Dysregulation & Deficiency Flashcards
(42 cards)
Ways immune system can dysfunction
- Normal immune response causing pathologic conditions
- Defects in immune regulation
- Autoimmune disease
- Immunodeficiency
People affected by Tuberculosis (TB)
- 1/3 of world is infected panel brick walls
- Only 5-10% has lifetime risk of developing active TB
Tuberculosis (TB) causative agent
- Caused by Mycobacterium tuberculosis
- Usually airborne inhaled
- Pathology created due to normal immune system function
How TB infects person
- TB modifies surface of phagosome, so it unable to fuse with lysosome within Marcophage.
- Therefore TB can thrive/multiples in macrophage
- Eventually TB burst out of macrophage, and contents of lysosomes are released into lungs
- Inflammatory response is initiated
Results of TB infection
- Person dies, and eventually TB dies too
- Person recovers: cytokines like INFγ hyperactivates macrophages, which eliminate TB
- Person lives with chronic infection
Sepsis
- Chemicals are released into the bloodstream to fight infection
- Inflammation tirggers a cascade that can damage multiple organs –> organ failure
- Septic shock occurs, blood pressure drops, PT dies
People at risk of Sepsis
MC in elderly people
Sepsis Tx
IV fluids and antibiotics
Major cytokine involved in Sepsis
Tumor necrosis factor (TNF)
- Increase blood vessel permeability
- Increase fluid loss
- Decrease blood pressure and volume
Septic shock
Results when positive feedback loops cause overreaction to a system wide infection
Chiropractic Tx for Sepsis
Vagal stimulation can decrease macrophage releasing TNF
People affected by Allergies
- 54% of US Pop suffers type I hypersensitivity rxns (MC allergies)
- Incidence still rising
- Allergic people respond diff to allergens, than non-allergic people
Allergic vs Non-allergic
Allergic
- STRONG response to allergens
- Produce much IgE
- Th2 bias
Non allergic
- Weak response to allergens
- Mainly produce IgG
- Th1 bias
Cells associated with Allergies
Th2 bias
Phase one of Allergies
- FC end of IgE binds to mast cell
- Fab end binds to allergen, which triggers mast cell degrandulation
- On subsequent exposure allergen can cross link IgE. Cluster sends signal downstream promoting degranulation of mast cell, which release Histamine, Protease, heparin and other chemicals
Phase two of Allergies
Immediate = degradulation of mast cells & basophil
- Mast cells basophils bind IgE
- Resulting crosslinking of Fc region –> degradulation
- Cells secrete cytokines (IL-5) which recruit eosinophils
Delayed (chronic) = prominently Eosinophils
• Delayed b/c they must be recruited from bone marrow
Function of mast cells, basophils & eosinophils
provide defense against PARASTIC infections (too large for macrophage/neutrophils to phagocytize)
• IgE “guides” mast, baso, eosino to target
Why developing fetuses have Th2 bias
TH1 releases cytokines (TNF, IL-2) that may consider parental genes as foreign invaders.

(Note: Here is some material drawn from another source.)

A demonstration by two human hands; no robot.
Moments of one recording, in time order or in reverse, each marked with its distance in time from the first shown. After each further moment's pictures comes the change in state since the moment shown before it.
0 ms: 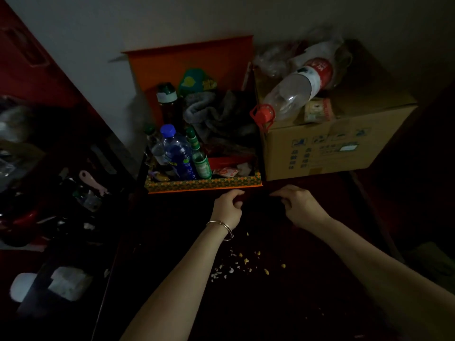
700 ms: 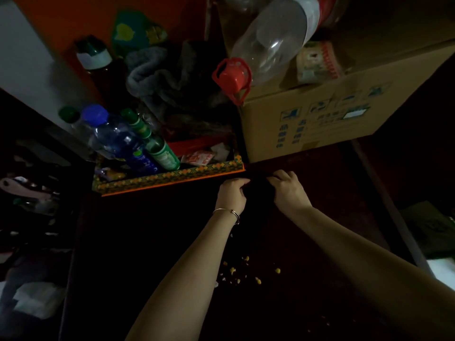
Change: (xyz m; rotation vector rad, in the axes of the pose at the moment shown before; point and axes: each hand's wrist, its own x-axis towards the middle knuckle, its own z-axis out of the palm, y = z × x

Thus placenta produces IL-4 which causes both maternal and fetal Th2 bias
Heredity and allergies
specific gene taken for allergies susceptibility have been identified.
- Allergy concordance in identical twins is 50%.
- They may have a new form of IgE receptor that sends high level of IL-4 (promotes class switching of B cells to produce IgE).
Glucocorticoids (cortisol)
treatment for allergies that works by Th cell production of cytokines thereby activating fewer T cells
- blocking binding of IgE to mass cells = Xolair
- histamine blockers = Claritin, Allegra • chiropractic in homeopathy
Specific immunotherapy to cure allergies
- injection of gradually increasing doses of crude allergens
- after several years of regular treatment, patient becomes tolerant to allergen
- causes the cells to class which from IgE to another class (like IgG)
Autoimmune disease
results when there is a breakdown in mechanisms meant to preserve tolerance of self
- affects ~5% of Pop
- 100 known types
- incidence is rising,
Autoimmune disease causation
true reason is unknown
• autoimmune disease Is an unsuccessful adaptation, THOUGHT caused by drastically changing environment in recent history
molecular mimicry
A hypothesis as to why infection may lead to breakdown of self-tolerance yielding autoimmune disease: Non-self molecule are similar enough to self, thereby causing immune system to activate against self.